The non-Abelian geometry, topology, and dynamics of a nonreciprocal Su-Schrieffer-Heeger ladder (2502.04888v1)

Abstract: Non-Hermiticity breaks down the adiabaticity and naturally leads to the non-Abelian behaviors in multi-band systems. Here we consider a multi-band, non-Hermitian ladder model with the two legs being the nonreciprocal Su-Schrieffer-Heeger chains. We thoroughly study how the non-Abelian geometry, topology, and dynamics emerge in this model at the onset of inter-leg coupling. Under periodic boundary conditions, by defining a gauge-invariant winding number for chiral symmetric systems, we analytically give the exact topological phase diagram.

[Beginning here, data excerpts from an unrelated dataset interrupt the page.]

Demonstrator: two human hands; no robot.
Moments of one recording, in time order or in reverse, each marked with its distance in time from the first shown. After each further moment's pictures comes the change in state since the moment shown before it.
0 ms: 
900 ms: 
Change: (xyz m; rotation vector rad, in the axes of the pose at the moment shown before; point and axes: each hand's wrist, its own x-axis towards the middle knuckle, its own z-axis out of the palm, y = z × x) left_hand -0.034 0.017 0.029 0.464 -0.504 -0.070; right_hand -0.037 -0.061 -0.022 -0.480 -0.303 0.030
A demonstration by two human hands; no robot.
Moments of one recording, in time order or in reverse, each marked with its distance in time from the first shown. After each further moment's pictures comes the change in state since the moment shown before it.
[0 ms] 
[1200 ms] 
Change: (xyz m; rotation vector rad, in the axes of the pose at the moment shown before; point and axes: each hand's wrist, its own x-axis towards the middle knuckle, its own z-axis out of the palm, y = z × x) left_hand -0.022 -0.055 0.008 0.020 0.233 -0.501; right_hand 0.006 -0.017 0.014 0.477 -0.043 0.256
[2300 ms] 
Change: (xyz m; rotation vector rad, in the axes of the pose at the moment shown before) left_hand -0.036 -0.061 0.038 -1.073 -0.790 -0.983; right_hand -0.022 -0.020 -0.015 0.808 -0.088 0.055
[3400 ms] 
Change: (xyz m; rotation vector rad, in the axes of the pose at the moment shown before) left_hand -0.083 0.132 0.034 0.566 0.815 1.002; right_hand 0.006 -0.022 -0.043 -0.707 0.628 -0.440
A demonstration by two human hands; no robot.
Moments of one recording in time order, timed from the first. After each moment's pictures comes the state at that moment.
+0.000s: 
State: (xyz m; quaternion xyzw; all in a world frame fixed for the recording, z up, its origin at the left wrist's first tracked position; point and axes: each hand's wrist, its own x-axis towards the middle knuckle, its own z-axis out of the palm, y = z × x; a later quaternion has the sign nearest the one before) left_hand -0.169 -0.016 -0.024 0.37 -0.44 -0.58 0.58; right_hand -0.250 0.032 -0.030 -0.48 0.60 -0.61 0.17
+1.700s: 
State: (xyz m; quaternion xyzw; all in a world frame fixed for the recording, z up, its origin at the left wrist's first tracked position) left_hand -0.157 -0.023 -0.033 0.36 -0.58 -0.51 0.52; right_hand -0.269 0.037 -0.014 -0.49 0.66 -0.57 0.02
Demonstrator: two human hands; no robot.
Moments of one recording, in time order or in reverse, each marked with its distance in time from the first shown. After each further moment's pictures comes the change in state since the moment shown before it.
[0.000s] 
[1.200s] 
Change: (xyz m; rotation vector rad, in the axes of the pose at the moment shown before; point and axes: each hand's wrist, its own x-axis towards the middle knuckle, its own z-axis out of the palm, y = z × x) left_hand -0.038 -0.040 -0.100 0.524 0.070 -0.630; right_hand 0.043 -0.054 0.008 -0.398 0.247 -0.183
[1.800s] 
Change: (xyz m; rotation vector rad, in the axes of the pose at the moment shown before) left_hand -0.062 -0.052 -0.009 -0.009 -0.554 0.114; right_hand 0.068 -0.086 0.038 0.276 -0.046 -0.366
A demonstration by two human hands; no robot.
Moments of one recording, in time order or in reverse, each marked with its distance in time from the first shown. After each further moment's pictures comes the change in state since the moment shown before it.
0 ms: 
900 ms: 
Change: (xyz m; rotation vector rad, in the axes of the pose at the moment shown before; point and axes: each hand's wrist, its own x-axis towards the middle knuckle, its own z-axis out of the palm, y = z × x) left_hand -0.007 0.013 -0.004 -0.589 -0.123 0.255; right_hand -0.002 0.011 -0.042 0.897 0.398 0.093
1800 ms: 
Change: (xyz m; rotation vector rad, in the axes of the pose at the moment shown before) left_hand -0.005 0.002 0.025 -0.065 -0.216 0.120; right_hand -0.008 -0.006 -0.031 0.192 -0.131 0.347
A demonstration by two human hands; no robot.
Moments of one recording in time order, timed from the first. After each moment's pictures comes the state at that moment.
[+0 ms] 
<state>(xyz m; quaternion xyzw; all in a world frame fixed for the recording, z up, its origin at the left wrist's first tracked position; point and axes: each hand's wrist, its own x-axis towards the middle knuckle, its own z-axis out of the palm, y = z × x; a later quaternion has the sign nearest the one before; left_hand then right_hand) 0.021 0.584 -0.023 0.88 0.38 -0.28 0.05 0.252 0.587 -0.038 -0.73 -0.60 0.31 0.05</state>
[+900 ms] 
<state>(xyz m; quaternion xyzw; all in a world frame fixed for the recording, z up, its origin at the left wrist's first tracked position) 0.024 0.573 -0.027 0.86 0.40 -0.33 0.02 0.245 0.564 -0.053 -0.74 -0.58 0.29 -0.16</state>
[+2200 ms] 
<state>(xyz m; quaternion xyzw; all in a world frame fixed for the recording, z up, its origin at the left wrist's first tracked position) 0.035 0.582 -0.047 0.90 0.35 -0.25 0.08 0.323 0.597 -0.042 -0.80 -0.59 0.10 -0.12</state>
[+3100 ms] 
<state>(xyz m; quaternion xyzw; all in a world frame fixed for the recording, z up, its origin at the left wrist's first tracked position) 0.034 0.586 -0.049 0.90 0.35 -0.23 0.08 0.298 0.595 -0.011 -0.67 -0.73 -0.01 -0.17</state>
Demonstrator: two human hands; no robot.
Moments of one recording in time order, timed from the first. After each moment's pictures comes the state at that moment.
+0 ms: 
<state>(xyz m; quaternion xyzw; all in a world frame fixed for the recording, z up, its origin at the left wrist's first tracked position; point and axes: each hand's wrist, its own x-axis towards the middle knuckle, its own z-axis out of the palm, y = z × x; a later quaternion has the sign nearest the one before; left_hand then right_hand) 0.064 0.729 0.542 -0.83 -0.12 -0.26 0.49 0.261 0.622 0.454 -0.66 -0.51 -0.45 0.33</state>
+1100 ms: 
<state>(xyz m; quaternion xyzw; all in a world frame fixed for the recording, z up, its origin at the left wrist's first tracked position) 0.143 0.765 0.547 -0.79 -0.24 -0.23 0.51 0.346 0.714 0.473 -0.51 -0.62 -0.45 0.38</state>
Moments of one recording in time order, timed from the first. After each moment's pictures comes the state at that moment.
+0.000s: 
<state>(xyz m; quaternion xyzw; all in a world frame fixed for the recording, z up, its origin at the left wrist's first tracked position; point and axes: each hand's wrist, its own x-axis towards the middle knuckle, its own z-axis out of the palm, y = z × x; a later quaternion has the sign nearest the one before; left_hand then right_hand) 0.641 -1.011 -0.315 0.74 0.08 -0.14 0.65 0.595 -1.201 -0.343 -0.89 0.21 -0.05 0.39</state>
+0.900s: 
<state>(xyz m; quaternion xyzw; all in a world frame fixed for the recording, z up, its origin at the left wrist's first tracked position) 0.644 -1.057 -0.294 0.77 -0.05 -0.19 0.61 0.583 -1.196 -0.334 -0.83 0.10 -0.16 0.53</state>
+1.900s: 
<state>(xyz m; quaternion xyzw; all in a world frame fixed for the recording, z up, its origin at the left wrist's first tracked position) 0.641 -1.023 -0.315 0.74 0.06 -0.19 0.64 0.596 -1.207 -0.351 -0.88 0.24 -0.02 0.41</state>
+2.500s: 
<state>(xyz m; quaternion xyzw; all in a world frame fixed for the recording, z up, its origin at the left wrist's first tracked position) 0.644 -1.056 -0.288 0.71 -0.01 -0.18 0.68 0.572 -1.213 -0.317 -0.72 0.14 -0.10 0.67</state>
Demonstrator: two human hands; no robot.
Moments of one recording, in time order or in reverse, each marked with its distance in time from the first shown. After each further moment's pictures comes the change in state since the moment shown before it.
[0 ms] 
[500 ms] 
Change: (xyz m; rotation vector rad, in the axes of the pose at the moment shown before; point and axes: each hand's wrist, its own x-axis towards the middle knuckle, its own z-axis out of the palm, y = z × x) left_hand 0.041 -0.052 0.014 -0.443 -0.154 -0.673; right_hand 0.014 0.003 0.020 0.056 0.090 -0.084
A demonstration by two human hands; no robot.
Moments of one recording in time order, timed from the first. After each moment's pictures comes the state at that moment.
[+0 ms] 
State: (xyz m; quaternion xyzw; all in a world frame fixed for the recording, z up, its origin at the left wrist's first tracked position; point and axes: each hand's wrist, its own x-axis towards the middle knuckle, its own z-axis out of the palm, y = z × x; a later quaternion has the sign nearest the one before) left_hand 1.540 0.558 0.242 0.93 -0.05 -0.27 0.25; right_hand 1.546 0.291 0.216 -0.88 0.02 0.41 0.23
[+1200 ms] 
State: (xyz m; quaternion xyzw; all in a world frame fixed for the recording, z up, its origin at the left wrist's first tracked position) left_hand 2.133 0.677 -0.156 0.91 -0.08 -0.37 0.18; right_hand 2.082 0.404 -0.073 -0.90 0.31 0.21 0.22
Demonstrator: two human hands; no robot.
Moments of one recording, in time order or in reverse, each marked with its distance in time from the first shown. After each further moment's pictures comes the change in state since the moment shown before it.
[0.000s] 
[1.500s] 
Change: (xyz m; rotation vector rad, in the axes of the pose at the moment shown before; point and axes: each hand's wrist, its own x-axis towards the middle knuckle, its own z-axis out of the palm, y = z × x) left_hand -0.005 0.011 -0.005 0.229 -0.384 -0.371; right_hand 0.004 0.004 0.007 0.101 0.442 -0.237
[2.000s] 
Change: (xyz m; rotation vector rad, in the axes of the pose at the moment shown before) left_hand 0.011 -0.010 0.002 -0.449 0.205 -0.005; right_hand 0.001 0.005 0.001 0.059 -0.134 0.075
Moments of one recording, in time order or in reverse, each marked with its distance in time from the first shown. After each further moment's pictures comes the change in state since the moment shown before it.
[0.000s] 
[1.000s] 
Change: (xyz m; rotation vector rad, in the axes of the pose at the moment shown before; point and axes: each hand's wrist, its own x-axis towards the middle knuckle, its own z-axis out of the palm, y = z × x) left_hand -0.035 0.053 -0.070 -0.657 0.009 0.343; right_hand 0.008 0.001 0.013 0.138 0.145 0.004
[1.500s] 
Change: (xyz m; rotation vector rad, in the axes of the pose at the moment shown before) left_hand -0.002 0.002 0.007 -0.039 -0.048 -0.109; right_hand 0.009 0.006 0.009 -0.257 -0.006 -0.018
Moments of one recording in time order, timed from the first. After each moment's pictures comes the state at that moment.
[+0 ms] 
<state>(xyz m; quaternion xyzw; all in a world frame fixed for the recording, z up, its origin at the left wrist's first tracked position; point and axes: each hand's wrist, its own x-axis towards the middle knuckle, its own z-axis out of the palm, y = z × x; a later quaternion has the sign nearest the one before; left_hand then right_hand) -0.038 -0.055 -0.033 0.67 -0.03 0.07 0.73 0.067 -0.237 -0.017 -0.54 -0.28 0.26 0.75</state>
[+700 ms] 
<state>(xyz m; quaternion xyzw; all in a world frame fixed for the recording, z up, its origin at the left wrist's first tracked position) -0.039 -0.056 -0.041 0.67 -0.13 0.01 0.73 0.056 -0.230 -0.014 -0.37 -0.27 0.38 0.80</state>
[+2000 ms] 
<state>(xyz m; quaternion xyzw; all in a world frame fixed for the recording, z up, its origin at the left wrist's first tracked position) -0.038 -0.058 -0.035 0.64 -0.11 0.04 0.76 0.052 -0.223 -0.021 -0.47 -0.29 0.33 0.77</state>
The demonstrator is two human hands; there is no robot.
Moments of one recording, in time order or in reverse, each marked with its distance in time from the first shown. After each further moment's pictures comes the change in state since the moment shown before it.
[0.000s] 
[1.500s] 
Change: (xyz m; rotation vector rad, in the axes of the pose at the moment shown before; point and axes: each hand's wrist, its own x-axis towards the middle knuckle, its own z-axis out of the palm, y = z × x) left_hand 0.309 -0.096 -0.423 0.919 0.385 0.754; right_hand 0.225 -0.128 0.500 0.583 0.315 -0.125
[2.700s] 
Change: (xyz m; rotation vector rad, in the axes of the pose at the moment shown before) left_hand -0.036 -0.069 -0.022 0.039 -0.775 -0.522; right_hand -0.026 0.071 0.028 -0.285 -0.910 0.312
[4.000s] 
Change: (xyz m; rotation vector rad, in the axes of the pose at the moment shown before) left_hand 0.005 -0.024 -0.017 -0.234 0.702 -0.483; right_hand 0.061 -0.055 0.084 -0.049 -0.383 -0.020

With the aid of underlying symmetries generalized for non-Hermitian systems, we further refine the phase diagram by the geometry of band structure. In the pseudo-Hermitian symmetric regime, we find that the stable non-Abelian dynamics of a Bloch state under an external constant force can be well described in some conditions of the force by the Wilson line constructed for non-Hermitian systems. Under open boundary conditions, we also find that the bulk-boundary correspondence survives in the thermodynamic limit but breaks down for finite-size systems with the leg-dependent non-Hermitian skin effect (NHSE), demonstrating the so-called critical NHSE, of which the decaying length of the bulk skin modes $\xi$ varies with the system size $L$ and is numerically verified to satisfy the scale-free power law $\xi\propto L$. Our work may stimulate more focuses on the non-Abelian properties of the non-Hermitian/open quantum systems.